= What you should do =
Without the pictures, set down every record below exactly as it reads.

(Collected data)
'''

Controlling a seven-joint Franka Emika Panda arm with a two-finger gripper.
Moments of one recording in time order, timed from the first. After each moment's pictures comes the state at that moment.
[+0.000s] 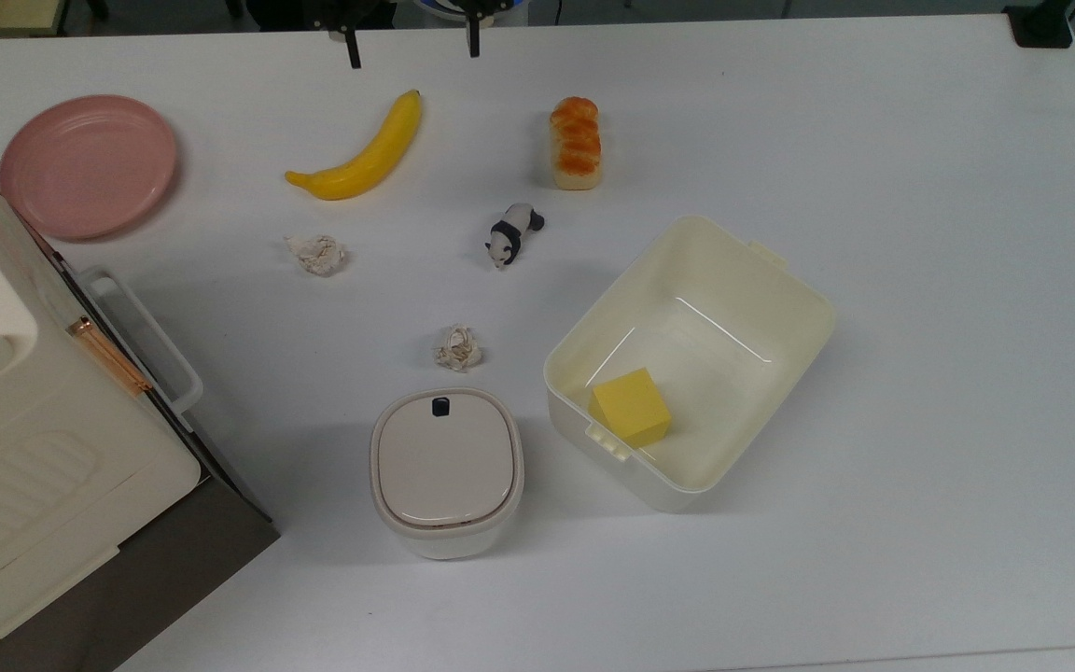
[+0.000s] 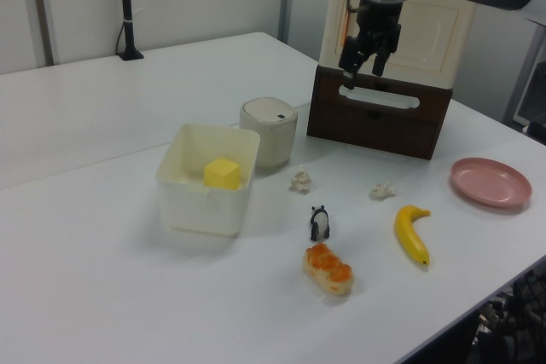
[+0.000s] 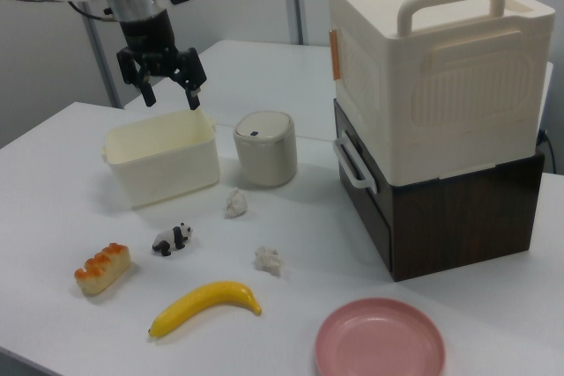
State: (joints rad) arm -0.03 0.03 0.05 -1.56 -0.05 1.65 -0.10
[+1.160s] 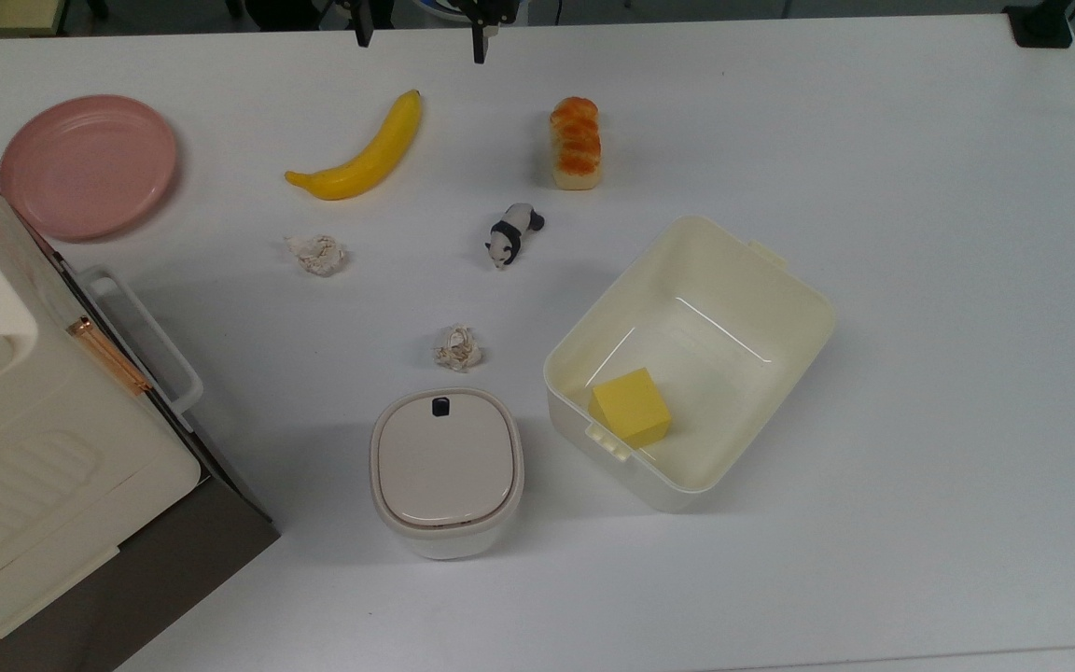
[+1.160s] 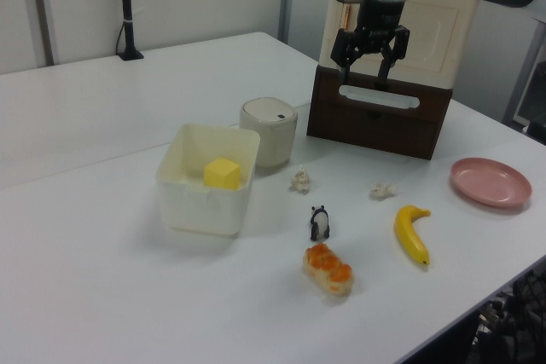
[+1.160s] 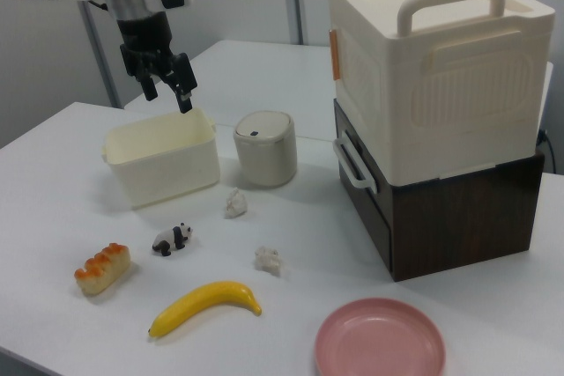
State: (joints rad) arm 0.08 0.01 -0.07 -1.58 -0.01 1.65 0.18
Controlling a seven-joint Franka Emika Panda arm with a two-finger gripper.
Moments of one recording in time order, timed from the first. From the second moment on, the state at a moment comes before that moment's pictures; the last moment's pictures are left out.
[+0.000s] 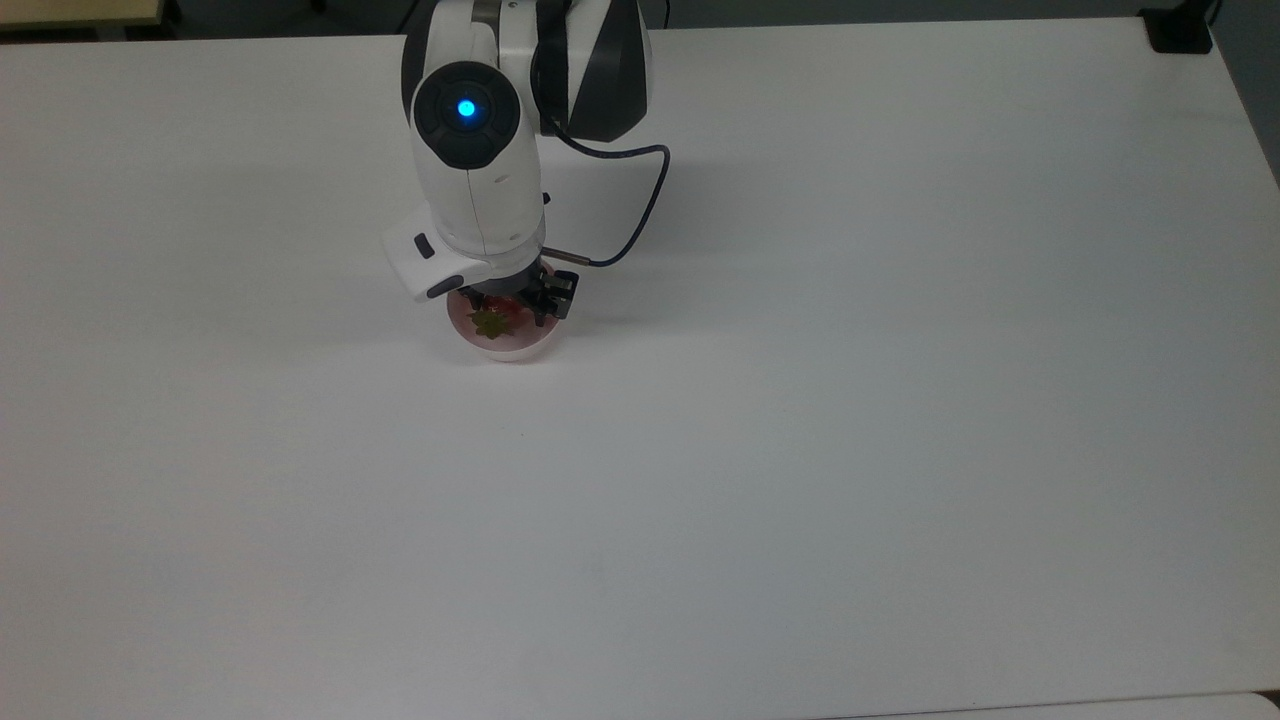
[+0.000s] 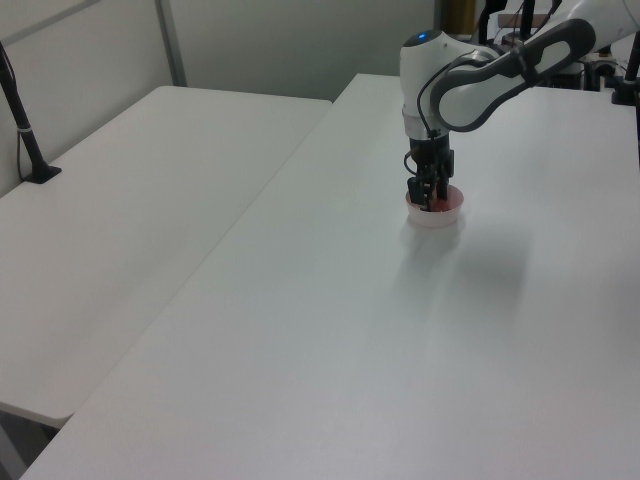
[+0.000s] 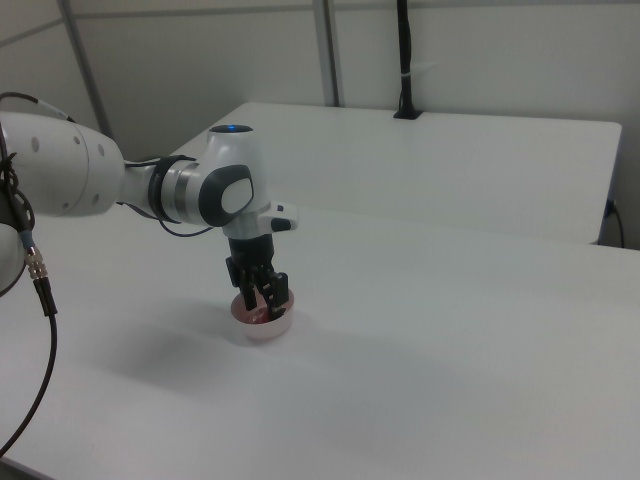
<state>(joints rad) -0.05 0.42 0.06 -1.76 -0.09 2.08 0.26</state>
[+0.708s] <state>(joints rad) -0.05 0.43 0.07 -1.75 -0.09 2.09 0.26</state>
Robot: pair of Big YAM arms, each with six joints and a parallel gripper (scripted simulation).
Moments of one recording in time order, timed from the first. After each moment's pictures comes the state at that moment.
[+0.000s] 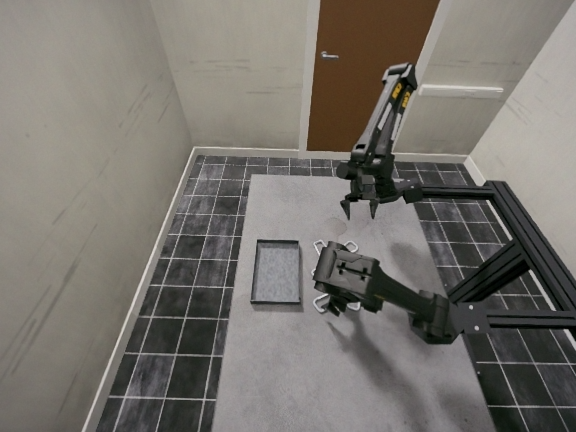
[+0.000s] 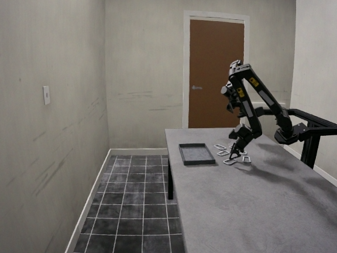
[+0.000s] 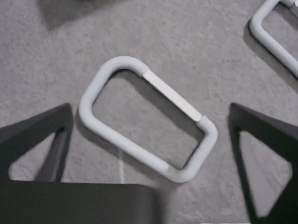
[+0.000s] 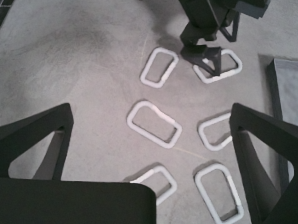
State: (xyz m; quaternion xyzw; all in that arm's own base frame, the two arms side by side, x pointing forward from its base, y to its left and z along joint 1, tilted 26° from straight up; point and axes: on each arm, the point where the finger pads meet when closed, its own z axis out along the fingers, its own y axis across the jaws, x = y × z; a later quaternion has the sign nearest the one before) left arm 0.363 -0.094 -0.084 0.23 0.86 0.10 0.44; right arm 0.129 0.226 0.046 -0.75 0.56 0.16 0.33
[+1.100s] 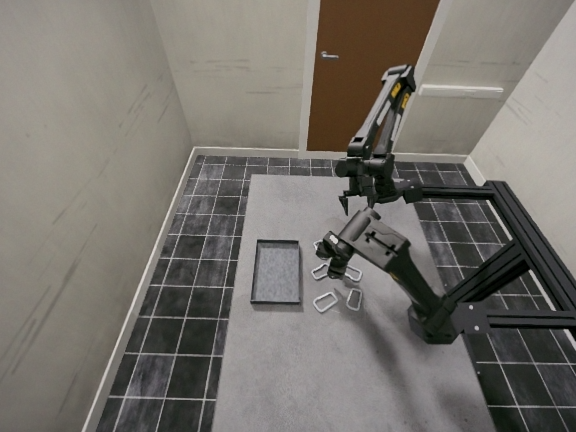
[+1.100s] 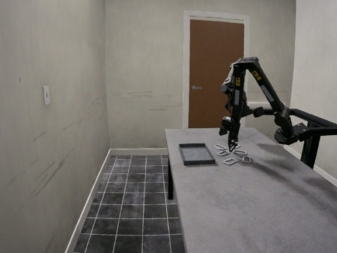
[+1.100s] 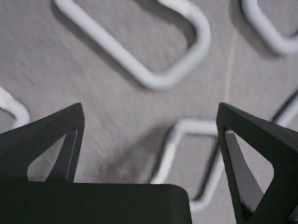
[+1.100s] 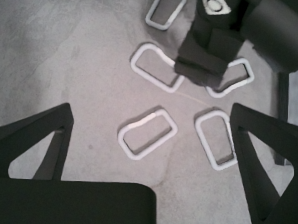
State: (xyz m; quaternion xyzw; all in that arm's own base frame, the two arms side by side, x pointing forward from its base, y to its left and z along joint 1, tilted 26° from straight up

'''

= Solution for this task =
Controlling a seven-joint Franka Emika Panda arm with a two-finger gripper.
Moments of one recording in time order, timed from the first. After each moment's pictures comes the state at that moment.
[+0.000s] 
[+0.000s] 
[+0.000s] 
State: (joints rad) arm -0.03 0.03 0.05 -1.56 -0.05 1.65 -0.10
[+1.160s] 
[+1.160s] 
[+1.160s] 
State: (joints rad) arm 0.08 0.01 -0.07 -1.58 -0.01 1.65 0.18
Controlling a seven-joint Franka Emika Panda arm with a two-finger gripper.
Moments of one recording in time order, timed from the first. From the second moment on, the state at a moment comes before that moment's pictures; the last moment's pictures are left out.
[+0.000s] 
[+0.000s] 
[+0.000s] 
<state>(joints rad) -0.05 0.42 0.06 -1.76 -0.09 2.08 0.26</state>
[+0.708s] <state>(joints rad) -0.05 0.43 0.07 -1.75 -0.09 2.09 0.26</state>
Robot: pair of Big YAM arms, each with six joints and a parallel gripper (scripted simulation).
Moments of one recording in time order, timed from the first. After each moment's pictures comes the state at that moment.
[+0.000s] 
[+0.000s] 
[+0.000s] 
[+0.000s] 
State: (xyz m; quaternion xyzw; all in that arm's own base frame, the two arms side by side, x pointing forward from its base, y to its left and z along joint 1, tilted 26° from straight up; point and axes: on each arm, the point where the finger pads meet when closed, its own z axis out along the fingers, its own y axis across the jaws, x = y × z; a later quaternion has the sign nearest the one before) left arm 0.363 -0.094 -0.084 0.23 0.86 0.10 0.44; right arm 0.129 0.226 0.046 -0.75 0.56 0.16 0.33
[+1.100s] 
[+1.100s] 
[+1.100s] 
[+1.100s] 
State: (xyz m; quaternion xyzw; all in that arm's own base frame, the two arms side by side, x pointing forward from its base, y to its left and z along joint 1, tilted 26° from straight up

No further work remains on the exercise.